Stored data
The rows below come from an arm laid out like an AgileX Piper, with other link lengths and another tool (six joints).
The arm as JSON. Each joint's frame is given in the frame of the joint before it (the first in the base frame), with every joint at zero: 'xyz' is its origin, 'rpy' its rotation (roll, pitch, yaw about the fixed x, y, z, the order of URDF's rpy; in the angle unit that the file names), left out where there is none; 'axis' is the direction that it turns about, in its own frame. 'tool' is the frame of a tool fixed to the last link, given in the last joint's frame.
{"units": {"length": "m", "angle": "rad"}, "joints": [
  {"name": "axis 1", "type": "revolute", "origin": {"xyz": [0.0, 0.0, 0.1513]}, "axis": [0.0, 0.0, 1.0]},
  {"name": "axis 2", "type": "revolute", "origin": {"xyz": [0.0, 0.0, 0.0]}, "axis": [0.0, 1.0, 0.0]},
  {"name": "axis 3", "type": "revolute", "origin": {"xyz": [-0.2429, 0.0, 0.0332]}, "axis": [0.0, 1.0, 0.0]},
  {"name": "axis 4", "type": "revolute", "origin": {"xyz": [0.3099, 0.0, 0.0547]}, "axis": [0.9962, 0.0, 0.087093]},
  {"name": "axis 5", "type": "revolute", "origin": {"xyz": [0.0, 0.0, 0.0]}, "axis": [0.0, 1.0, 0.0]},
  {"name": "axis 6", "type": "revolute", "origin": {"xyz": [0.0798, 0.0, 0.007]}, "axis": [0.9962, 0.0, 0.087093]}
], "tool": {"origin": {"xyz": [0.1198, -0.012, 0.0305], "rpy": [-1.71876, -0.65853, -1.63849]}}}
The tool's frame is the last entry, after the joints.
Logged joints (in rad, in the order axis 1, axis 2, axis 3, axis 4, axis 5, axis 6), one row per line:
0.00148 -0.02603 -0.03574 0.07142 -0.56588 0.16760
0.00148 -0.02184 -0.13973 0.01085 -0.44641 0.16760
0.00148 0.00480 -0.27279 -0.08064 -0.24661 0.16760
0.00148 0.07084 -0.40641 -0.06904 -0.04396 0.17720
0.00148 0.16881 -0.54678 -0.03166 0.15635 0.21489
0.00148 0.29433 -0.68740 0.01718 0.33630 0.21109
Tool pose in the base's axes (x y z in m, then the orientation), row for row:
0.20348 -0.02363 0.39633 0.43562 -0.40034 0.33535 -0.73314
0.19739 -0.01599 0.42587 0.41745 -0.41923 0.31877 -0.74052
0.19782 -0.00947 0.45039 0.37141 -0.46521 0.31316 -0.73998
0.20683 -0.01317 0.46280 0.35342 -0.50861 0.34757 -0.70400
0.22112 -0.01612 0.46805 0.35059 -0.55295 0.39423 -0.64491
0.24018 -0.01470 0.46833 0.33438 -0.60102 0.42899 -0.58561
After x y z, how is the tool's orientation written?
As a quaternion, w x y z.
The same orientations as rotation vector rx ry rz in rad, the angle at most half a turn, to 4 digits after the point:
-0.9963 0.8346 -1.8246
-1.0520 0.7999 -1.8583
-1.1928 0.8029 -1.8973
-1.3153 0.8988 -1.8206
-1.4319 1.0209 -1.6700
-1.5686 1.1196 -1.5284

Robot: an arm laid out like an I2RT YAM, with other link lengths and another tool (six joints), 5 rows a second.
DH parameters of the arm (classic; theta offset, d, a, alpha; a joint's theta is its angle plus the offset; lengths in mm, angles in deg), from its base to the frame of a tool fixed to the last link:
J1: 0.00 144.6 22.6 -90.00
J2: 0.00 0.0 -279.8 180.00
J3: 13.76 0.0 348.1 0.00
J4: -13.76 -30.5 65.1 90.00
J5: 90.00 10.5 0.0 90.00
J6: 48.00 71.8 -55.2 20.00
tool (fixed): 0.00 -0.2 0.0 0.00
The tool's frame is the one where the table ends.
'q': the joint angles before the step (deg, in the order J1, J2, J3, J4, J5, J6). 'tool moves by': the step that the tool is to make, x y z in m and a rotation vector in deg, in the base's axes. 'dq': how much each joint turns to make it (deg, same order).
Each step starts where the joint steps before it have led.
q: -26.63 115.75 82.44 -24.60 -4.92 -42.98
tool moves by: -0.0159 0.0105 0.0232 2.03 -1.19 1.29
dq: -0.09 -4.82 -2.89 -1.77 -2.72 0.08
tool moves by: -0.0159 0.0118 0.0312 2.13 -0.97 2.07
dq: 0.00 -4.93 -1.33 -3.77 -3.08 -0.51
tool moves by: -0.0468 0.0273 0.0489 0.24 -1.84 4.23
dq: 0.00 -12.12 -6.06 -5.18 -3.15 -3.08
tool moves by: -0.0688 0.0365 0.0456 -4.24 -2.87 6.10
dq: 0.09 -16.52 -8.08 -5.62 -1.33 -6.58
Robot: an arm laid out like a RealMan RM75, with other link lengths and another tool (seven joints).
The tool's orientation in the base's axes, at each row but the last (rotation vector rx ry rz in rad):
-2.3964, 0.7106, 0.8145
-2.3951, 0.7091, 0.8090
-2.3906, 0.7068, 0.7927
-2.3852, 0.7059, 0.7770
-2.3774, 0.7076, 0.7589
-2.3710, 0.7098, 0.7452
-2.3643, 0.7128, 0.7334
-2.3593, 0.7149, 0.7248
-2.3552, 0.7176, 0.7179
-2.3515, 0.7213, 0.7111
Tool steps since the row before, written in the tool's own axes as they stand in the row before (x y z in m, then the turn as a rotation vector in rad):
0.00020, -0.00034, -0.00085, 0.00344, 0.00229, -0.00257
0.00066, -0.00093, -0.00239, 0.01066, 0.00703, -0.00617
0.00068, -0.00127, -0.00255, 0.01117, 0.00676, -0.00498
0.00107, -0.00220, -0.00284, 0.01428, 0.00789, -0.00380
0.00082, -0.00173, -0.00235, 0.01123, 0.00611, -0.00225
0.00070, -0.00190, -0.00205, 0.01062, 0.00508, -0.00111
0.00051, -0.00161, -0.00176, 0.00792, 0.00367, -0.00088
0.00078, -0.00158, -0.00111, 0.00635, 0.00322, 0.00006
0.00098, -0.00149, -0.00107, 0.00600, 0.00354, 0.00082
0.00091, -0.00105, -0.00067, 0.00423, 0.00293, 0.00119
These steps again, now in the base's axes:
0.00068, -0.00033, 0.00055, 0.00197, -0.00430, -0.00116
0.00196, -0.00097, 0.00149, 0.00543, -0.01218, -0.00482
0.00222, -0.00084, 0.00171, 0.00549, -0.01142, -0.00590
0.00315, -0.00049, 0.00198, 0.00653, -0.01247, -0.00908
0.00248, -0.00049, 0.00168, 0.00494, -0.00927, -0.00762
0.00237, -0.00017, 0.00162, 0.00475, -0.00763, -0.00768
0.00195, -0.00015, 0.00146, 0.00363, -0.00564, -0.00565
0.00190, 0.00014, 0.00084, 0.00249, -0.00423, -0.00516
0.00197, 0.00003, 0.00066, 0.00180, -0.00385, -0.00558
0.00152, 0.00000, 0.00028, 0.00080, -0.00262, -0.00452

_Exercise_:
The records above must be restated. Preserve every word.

_Result for this task_:
The rows below come from an arm laid out like an AgileX Piper, with other link lengths and another tool (six joints).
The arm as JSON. Each joint's frame is given in the frame of the joint before it (the first in the base frame), with every joint at zero: 'xyz' is its origin, 'rpy' its rotation (roll, pitch, yaw about the fixed x, y, z, the order of URDF's rpy; in the angle unit that the file names), left out where there is none; 'axis' is the direction that it turns about, in its own frame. 'tool' is the frame of a tool fixed to the last link, given in the last joint's frame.
{"units": {"length": "m", "angle": "rad"}, "joints": [
  {"name": "axis 1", "type": "revolute", "origin": {"xyz": [0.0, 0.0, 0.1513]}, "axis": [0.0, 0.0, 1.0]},
  {"name": "axis 2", "type": "revolute", "origin": {"xyz": [0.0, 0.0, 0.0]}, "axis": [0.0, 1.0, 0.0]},
  {"name": "axis 3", "type": "revolute", "origin": {"xyz": [-0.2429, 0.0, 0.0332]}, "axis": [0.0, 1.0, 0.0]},
  {"name": "axis 4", "type": "revolute", "origin": {"xyz": [0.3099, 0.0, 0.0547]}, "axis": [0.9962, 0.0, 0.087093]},
  {"name": "axis 5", "type": "revolute", "origin": {"xyz": [0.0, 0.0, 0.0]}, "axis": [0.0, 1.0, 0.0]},
  {"name": "axis 6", "type": "revolute", "origin": {"xyz": [0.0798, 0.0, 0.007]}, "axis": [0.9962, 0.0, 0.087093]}
], "tool": {"origin": {"xyz": [0.1198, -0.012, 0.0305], "rpy": [-1.71876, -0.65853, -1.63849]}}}
The tool's frame is the last entry, after the joints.
Logged joints (in rad, in the order axis 1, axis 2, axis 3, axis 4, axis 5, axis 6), one row per line:
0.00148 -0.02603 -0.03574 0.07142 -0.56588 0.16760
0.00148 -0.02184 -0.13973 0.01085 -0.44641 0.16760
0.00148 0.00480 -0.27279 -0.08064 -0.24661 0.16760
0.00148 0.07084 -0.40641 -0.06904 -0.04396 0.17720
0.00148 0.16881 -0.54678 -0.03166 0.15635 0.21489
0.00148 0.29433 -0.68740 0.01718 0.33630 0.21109
Tool pose in the base's axes (x y z in m, then the orientation), row for row:
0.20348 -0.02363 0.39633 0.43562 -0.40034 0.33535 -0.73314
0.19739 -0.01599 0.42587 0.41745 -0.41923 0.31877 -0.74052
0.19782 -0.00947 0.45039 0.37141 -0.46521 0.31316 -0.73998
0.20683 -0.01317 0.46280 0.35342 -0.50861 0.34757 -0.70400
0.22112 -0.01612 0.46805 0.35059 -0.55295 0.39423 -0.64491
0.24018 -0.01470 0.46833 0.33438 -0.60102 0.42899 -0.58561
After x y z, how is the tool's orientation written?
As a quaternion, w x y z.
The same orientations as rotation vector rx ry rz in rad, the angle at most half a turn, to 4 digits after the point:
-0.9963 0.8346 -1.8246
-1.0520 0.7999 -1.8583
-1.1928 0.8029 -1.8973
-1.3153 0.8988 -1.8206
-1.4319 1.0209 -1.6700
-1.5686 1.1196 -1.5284

Robot: an arm laid out like an I2RT YAM, with other link lengths and another tool (six joints), 5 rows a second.
DH parameters of the arm (classic; theta offset, d, a, alpha; a joint's theta is its angle plus the offset; lengths in mm, angles in deg), from its base to the frame of a tool fixed to the last link:
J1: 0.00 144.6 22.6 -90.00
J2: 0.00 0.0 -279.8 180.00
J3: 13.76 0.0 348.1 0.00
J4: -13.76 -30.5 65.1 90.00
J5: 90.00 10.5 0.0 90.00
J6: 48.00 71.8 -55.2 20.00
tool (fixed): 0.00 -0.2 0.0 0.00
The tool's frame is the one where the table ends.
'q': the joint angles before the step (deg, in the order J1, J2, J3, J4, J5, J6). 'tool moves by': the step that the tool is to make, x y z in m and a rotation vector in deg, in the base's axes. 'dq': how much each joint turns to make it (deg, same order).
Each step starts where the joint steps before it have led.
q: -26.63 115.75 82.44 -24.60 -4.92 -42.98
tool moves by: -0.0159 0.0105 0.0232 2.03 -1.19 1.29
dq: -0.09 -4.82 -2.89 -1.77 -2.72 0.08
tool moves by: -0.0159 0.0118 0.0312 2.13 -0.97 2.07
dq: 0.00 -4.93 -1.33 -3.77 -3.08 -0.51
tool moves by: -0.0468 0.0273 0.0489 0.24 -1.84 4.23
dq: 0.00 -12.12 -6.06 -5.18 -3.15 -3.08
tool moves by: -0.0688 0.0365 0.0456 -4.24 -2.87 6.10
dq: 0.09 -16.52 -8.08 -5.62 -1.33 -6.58
Robot: an arm laid out like a RealMan RM75, with other link lengths and another tool (seven joints).
The tool's orientation in the base's axes, at each row but the last (rotation vector rx ry rz in rad):
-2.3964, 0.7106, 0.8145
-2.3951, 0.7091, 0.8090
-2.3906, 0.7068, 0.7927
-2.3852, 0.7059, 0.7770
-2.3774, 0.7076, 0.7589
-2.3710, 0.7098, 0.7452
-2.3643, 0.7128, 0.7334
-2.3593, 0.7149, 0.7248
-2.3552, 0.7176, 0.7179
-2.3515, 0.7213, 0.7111
Tool steps since the row before, written in the tool's own axes as they stand in the row before (x y z in m, then the turn as a rotation vector in rad):
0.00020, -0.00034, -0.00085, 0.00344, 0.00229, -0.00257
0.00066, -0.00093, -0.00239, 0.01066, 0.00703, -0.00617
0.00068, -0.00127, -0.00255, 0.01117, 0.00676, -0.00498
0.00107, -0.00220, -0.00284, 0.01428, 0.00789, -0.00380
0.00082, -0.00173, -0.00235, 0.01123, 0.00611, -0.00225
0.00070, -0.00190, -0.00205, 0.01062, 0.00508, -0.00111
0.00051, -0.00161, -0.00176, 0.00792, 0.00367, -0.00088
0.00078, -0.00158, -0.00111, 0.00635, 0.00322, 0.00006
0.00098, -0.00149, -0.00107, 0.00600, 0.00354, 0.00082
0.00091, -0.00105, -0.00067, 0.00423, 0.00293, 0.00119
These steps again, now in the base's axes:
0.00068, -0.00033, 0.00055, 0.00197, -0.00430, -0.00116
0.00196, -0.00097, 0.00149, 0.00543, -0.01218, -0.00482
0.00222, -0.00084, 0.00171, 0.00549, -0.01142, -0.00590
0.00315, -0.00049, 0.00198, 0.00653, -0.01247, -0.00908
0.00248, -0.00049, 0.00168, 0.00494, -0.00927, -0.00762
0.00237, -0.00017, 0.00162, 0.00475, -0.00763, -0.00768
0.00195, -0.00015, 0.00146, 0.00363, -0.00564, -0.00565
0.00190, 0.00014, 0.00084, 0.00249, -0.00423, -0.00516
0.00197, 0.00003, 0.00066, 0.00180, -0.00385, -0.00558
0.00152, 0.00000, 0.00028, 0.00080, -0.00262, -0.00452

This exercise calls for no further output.